En France, si l'espérance de vie augmente, les inégalités perdurent (un ouvrier vit en moyenne 7 ans de moins qu'un cadre supérieur) et les difficultés d'accès aux soins s'aggravent. - En 2011, 29% des Français ont renoncé ou reporté des soins, faute d'argent, contre 11% en 2009. Notre système est à deux vitesses, un pour les riches, un pour les plus modestes. La multiplication des dépassements d'honoraires (+ 6% en 2010) et les déremboursements n'arrangent rien. Les écarts se creusent entre les patients de catégories socio-professionnelles aisées, bien informés et bien suivis, et les autres. Qu'en sera-t-il en 2020 si, comme les experts le prédisent, le temps consacré aux malades diminue encore de 40% ?

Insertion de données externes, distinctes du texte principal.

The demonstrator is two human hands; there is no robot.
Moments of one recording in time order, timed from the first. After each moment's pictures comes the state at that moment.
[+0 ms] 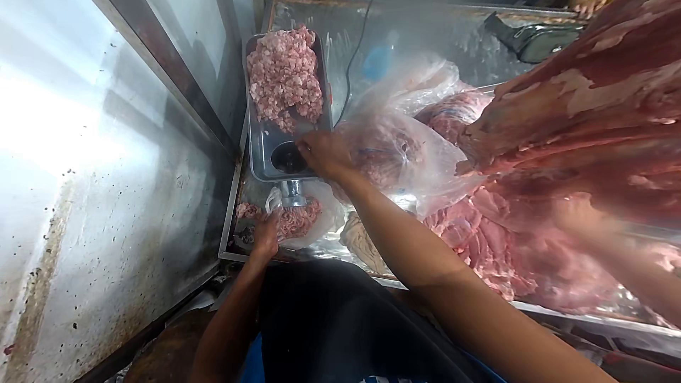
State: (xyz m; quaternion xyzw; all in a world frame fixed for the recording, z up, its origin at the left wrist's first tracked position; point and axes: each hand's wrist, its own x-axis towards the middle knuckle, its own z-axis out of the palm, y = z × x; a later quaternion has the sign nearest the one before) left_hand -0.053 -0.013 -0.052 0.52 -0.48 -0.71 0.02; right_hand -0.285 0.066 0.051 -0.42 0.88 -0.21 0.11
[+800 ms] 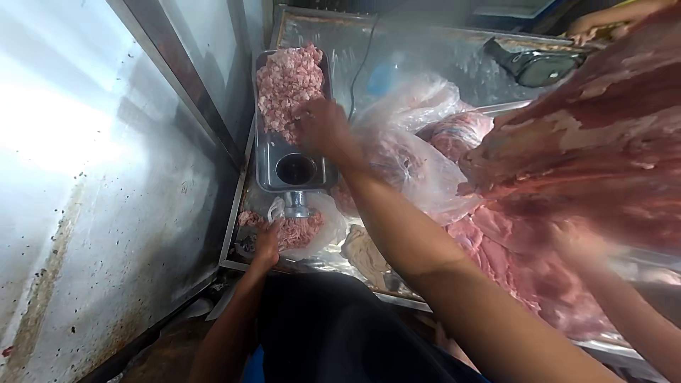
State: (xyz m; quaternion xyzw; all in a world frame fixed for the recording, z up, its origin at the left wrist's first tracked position) left_hand -0.055 -0.017 -0.044 0.53 -0.49 -0.69 0.01; right_hand -0.318 0.020 0.118 -0.34 0.88 -0.32 0.09
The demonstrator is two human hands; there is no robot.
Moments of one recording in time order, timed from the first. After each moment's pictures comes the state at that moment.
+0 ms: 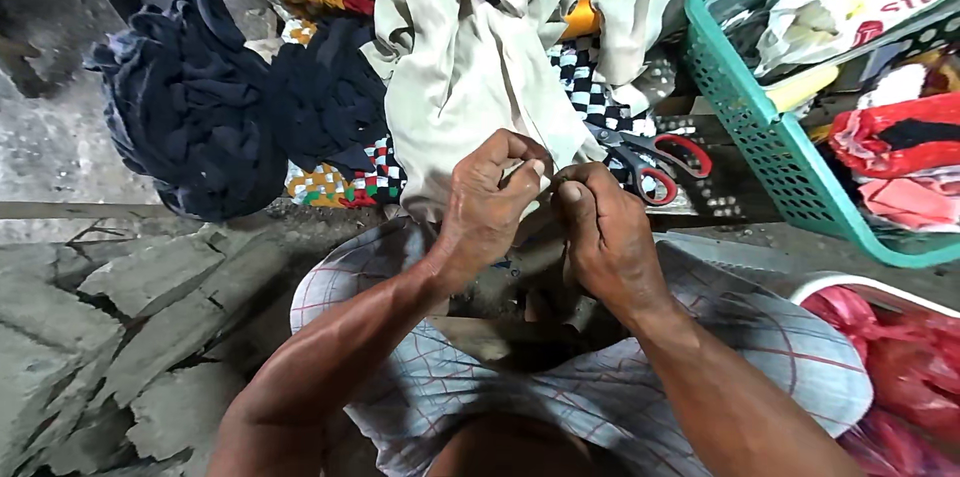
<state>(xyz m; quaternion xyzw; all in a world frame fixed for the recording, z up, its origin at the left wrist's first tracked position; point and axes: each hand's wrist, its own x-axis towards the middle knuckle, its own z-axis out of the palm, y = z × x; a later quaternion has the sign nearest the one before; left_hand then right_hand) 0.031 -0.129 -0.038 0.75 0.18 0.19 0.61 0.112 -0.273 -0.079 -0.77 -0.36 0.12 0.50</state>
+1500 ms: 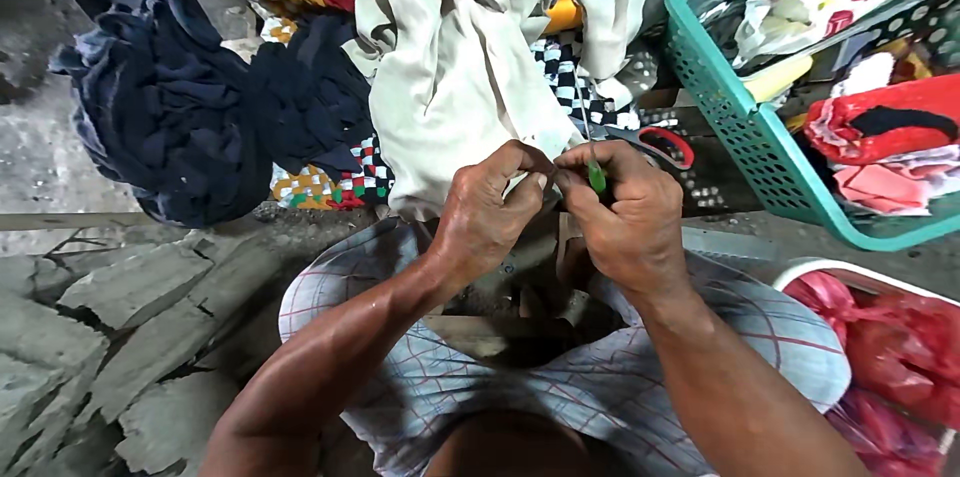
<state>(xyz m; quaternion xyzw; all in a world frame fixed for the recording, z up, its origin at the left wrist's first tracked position) 0.031 -0.135 -0.044 0.80 0.12 0.15 0.56 0.127 -0.280 -0.068 -0.73 -0.36 0.07 0.57</state>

- Ce n'est pas parce que les soins sont plus chers qu'ils sont meilleurs. La solidarité, ce n'est pas rembourser des médicaments qui n'ont pas fait la preuve de leur efficacité : en plus des drames humains, le Médiator a coûté 1 200 000 euros à la Sécurité Sociale ! Les médecins s'interrogent : « hyperspécialisation », manque de moyens, paiement à l'acte, surcharge, isolement... et l'hôpital étouffe : fermeture de dispensaires, désertification médicale... Les urgences ont accueilli 16 millions de personnes en 2010 (contre 9 millions en 2000). Mis en concurrence avec les cliniques privées, l'hôpital doit devenir rentable.
SORTIR DE LA LOGIQUE COMPTABLE :
- Des accueils d'urgence sont supprimés, des blocs opératoires fermés le soir, on réduit les effectifs, cette logique comptable conduit à l'hécatombe. Notre système de soins est basé sur la solidarité mais il se dégrade. Aujourd'hui, franchises, forfaits, encadrements des tarifs, dépassements d'honoraires se généralisent, à l'hôpital, les indicateurs de performance prennent le pas sur la qualité des soins. La santé devient un marché captif ! Les patrons des grands groupes d'assurances privés et des laboratoires pharmaceutiques l'ont très bien compris. Pourtant, on ne doit pas éviter de se soigner lorsque l'on est malade.
- La bonne médecine n'a rien à voir avec la rentabilité et le profit, bien se soigner ne se résume pas à un acte technique ou le métier de chirurgien à opérer. Les cliniques privées traitent principalement les cas les plus simples, les malades atteints de pathologies lourdes sont accueillis à l'hôpital qui ne sélectionne pas et soigne chacun. L'enseignement et la formation des chirurgiens, le travail en équipe, c'est aussi dans le public qu'ils se font. Mais il est difficile de travailler à l'hôpital car les moyens régressent, on ferme les chambres...
- Il faut sortir de la logique de rentabilité qui tue le public. Des médecins sont nécessaires, pas des comptables rivés sur des chiffres et éloignés de la réalité du terrain. Des moyens conséquents sont indispensables. Ce n'est pas soigner qui coûte cher, car les patients qui n'ont pas les moyens d'aller chez le praticien aggravent leur état et requièrent plus de soins.